What the task requires: Check every line of the entries below for "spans", and copy the lines that have it.

------ Exercise material

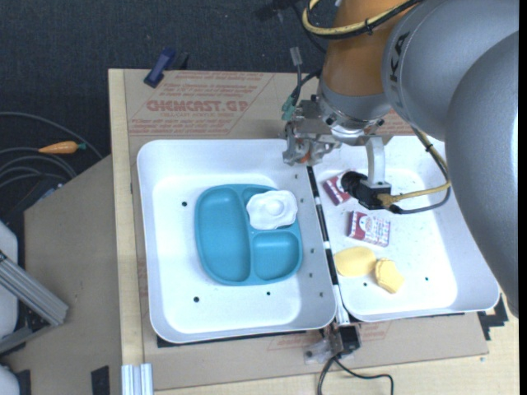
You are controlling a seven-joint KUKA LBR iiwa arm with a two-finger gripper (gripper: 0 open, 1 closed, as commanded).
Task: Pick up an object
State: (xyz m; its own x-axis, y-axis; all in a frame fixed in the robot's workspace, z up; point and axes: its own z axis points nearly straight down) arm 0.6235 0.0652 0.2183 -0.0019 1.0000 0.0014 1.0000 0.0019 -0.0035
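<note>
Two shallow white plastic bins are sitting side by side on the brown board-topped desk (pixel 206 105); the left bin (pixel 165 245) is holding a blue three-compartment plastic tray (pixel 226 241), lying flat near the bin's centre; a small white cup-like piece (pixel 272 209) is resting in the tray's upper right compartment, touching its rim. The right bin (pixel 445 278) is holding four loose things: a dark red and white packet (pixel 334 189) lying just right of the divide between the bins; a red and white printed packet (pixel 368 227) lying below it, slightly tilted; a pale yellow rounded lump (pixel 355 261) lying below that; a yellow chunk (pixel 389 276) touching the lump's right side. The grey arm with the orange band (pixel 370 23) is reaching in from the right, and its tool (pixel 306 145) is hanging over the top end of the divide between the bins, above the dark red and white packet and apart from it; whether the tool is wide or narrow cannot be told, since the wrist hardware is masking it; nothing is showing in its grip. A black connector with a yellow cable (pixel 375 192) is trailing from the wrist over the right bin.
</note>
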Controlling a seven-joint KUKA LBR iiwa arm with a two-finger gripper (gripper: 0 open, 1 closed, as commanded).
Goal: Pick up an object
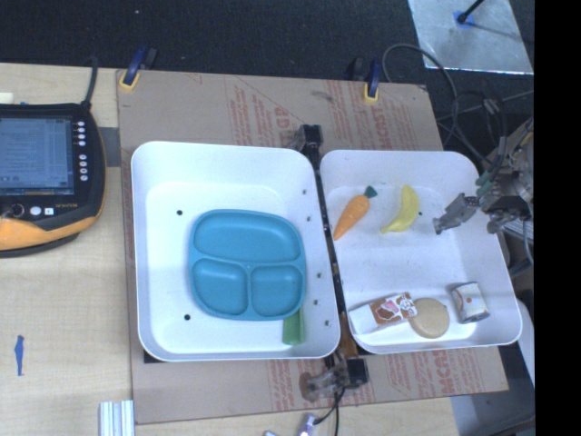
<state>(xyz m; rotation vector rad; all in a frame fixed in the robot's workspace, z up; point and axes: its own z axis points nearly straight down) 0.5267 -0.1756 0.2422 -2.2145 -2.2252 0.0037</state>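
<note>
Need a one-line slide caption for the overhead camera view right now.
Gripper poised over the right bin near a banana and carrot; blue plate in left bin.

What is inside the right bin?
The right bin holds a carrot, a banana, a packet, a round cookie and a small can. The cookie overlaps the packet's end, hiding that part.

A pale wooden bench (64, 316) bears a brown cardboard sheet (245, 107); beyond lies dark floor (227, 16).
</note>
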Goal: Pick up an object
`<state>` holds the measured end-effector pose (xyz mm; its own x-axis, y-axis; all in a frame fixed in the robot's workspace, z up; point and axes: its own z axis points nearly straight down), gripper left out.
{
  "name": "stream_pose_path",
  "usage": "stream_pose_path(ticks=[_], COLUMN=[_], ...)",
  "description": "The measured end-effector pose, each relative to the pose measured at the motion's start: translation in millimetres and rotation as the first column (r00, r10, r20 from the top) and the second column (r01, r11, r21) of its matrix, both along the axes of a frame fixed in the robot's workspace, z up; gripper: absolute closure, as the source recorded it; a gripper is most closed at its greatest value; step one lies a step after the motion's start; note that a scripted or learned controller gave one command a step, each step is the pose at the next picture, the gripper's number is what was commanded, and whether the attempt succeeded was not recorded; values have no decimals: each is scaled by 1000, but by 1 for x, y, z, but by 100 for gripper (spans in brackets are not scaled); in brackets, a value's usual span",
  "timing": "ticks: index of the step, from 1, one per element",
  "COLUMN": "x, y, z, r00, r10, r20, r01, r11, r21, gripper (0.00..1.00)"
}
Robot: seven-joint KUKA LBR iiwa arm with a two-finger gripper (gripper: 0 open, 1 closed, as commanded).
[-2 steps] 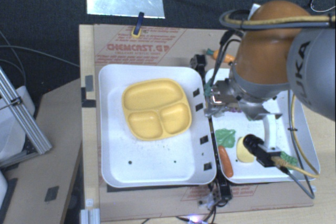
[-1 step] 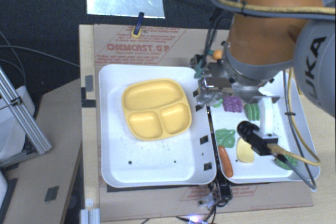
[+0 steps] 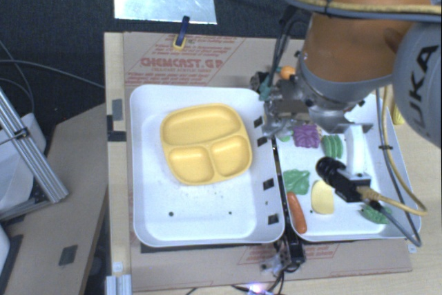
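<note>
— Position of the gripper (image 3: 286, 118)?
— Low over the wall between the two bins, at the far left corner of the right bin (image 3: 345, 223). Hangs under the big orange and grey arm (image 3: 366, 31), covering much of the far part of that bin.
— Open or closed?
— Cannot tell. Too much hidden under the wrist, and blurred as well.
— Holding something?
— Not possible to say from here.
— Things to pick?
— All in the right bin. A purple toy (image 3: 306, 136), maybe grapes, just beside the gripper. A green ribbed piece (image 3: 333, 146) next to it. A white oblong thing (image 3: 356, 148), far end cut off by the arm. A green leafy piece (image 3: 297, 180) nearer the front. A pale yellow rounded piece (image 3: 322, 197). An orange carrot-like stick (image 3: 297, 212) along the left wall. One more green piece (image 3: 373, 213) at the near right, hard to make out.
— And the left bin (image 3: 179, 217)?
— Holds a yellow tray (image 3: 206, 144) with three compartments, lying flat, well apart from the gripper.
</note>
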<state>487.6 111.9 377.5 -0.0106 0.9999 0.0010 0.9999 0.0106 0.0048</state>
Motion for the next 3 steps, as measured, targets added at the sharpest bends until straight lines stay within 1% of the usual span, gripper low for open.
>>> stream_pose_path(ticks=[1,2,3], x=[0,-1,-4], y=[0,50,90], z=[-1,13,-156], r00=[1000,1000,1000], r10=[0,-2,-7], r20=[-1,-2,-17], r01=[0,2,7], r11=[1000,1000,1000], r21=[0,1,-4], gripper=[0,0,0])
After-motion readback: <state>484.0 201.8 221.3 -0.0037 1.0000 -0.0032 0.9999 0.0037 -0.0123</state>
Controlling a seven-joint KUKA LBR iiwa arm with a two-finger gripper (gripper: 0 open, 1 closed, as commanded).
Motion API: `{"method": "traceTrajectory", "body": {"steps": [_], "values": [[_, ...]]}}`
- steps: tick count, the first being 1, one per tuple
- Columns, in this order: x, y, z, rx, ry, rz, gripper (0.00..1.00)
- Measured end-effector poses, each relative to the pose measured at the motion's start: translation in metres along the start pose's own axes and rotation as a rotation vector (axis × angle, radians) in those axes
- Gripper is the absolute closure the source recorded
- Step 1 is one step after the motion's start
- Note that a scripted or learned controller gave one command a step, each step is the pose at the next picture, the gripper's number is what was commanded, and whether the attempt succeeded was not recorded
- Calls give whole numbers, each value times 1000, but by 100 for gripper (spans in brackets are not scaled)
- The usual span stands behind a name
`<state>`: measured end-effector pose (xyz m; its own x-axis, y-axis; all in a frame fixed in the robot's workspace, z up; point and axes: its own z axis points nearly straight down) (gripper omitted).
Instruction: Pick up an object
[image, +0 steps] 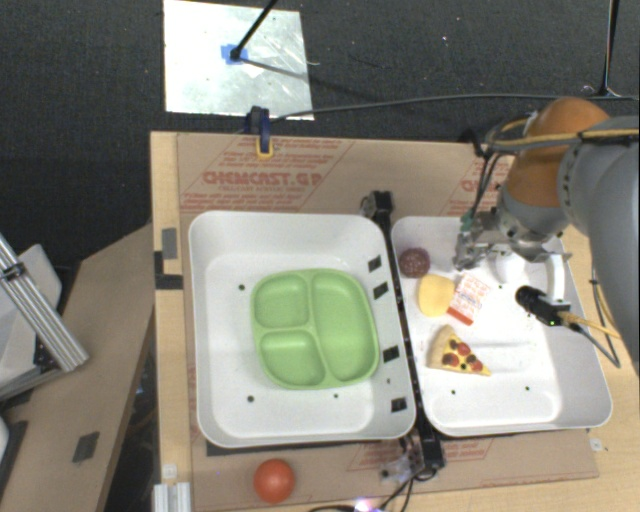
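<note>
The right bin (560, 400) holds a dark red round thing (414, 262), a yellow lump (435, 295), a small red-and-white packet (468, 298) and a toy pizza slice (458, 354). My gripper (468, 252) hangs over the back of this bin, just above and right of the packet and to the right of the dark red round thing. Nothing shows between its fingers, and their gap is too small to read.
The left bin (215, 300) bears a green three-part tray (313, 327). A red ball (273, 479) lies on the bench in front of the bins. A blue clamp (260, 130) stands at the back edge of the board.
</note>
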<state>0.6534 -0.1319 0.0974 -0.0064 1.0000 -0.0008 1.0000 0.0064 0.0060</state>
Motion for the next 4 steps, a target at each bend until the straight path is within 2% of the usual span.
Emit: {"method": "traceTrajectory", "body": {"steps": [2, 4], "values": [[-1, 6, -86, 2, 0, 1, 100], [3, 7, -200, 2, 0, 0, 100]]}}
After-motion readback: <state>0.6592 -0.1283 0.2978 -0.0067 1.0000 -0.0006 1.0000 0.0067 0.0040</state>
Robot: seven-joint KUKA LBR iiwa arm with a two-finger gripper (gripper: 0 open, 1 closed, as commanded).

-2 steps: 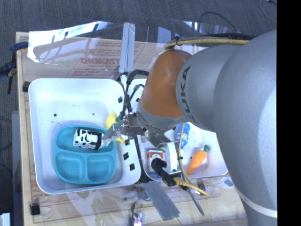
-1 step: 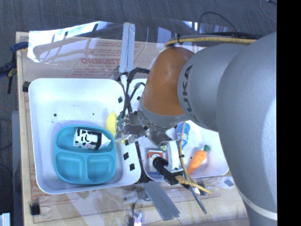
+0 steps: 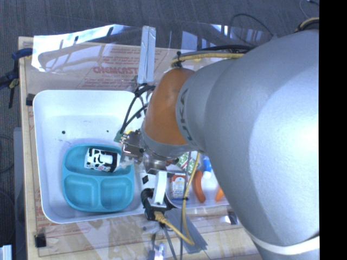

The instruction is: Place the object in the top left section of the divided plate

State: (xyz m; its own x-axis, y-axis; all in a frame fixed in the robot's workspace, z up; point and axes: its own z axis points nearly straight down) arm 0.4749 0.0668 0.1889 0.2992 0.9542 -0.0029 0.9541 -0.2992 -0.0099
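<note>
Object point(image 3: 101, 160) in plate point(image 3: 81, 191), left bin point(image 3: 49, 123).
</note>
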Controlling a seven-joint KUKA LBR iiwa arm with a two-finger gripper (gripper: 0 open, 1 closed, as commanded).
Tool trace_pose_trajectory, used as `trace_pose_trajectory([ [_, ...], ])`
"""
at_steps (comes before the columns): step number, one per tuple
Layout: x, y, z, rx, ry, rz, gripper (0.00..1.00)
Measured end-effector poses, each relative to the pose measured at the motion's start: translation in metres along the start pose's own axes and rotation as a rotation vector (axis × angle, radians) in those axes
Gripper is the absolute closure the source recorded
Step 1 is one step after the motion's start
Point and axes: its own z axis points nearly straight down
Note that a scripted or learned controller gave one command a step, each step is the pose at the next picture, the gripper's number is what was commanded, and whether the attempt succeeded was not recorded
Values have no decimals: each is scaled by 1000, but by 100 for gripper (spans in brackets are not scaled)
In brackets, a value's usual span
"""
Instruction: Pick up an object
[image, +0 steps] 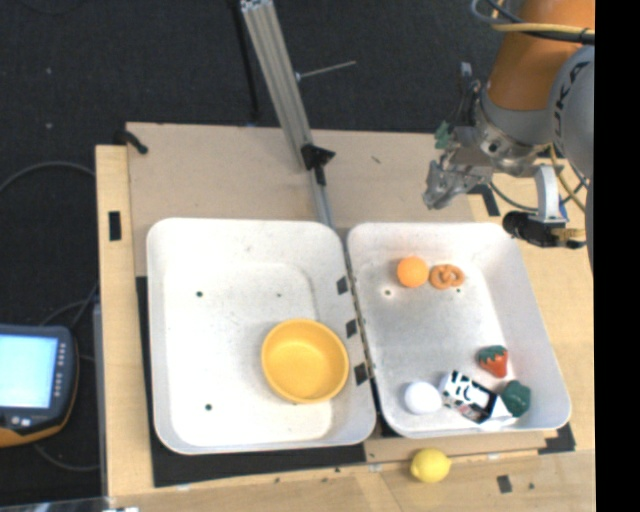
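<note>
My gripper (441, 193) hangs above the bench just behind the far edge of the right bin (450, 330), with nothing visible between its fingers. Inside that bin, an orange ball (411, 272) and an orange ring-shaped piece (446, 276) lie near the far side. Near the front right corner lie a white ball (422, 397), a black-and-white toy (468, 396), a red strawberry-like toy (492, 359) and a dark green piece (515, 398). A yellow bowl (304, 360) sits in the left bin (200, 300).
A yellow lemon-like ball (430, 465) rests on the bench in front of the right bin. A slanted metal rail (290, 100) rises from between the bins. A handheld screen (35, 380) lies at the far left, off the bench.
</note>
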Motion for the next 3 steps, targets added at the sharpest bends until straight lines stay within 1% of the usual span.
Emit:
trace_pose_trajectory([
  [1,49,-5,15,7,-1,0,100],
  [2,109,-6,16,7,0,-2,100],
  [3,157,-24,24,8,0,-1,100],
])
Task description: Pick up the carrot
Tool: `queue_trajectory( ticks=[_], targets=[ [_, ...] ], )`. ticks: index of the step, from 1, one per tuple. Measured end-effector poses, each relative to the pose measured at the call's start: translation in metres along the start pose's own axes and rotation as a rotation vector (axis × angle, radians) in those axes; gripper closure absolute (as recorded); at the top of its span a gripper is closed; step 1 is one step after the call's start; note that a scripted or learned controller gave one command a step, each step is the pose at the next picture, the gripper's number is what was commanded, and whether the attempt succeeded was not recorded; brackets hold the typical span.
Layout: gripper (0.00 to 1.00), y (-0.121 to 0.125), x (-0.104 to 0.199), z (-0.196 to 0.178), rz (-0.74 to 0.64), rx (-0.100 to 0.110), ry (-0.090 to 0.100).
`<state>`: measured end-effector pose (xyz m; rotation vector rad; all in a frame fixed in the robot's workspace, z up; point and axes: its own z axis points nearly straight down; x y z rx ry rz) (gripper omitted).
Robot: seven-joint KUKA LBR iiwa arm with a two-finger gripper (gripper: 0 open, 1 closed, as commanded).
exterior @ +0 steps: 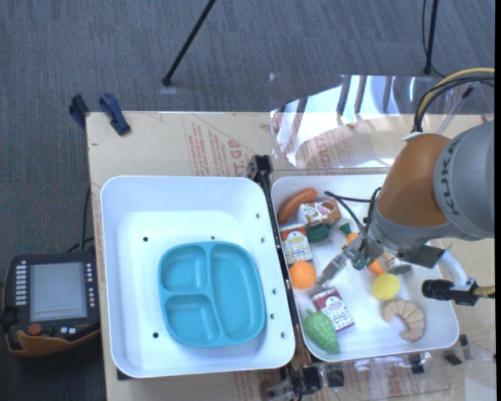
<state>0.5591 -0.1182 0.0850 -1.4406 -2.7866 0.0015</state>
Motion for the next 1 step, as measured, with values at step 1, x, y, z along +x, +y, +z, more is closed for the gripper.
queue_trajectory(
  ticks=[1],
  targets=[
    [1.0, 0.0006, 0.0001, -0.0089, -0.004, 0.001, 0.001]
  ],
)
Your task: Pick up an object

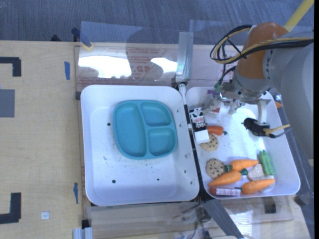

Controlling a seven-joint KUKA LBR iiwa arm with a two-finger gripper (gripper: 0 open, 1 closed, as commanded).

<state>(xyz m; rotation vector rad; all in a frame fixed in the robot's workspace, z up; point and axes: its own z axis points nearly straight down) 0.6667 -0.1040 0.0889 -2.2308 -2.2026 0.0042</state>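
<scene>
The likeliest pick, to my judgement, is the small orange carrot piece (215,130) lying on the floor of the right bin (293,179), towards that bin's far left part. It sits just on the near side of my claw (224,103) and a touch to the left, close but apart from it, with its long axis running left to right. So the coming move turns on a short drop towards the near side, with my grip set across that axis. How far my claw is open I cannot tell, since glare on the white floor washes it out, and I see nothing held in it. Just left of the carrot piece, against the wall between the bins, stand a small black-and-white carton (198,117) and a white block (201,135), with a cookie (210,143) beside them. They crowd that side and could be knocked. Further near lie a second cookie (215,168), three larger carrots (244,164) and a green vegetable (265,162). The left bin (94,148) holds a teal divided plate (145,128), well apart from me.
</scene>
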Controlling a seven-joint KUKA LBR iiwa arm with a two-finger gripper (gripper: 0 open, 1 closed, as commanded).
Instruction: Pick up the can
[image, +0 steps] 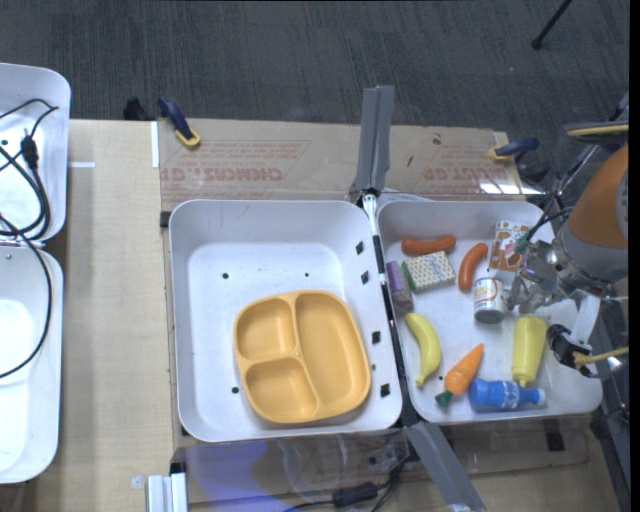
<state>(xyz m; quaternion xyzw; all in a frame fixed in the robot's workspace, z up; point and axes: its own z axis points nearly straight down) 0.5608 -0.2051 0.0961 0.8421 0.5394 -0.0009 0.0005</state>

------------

Exercise solution:
  "description": "The measured end-effector pose, each relative to the pose measured at the motion's start: translation in millimetres and rotation as the first column (r00, r10, r20 from the top) and the second column (r01, r11, r21) of its matrix, both along the axes of a frame fixed in the robot's workspace, z up; gripper: absolute closure, as the source recorded it; a gripper is most closed at its greatest value; step one lies a step after the motion's start; note that a scripted or learned controller gave one command a step, each step is the pose at the next picture, the gripper's number is what was commanded, and whether the attempt succeeded was not recorded; values have no decimals: each is scaled by 1000, but by 1 for x, y, z, but by 100 for gripper (spans in brackets are not scaled); in brackets, a value's usual span",
- Calls give whole numbers, each value times 1000, but by 100 for gripper (spans in brackets are not scaled)
Values have no decimals: each is scaled by 1000, but by 100 for gripper (spans in brackets are not scaled)

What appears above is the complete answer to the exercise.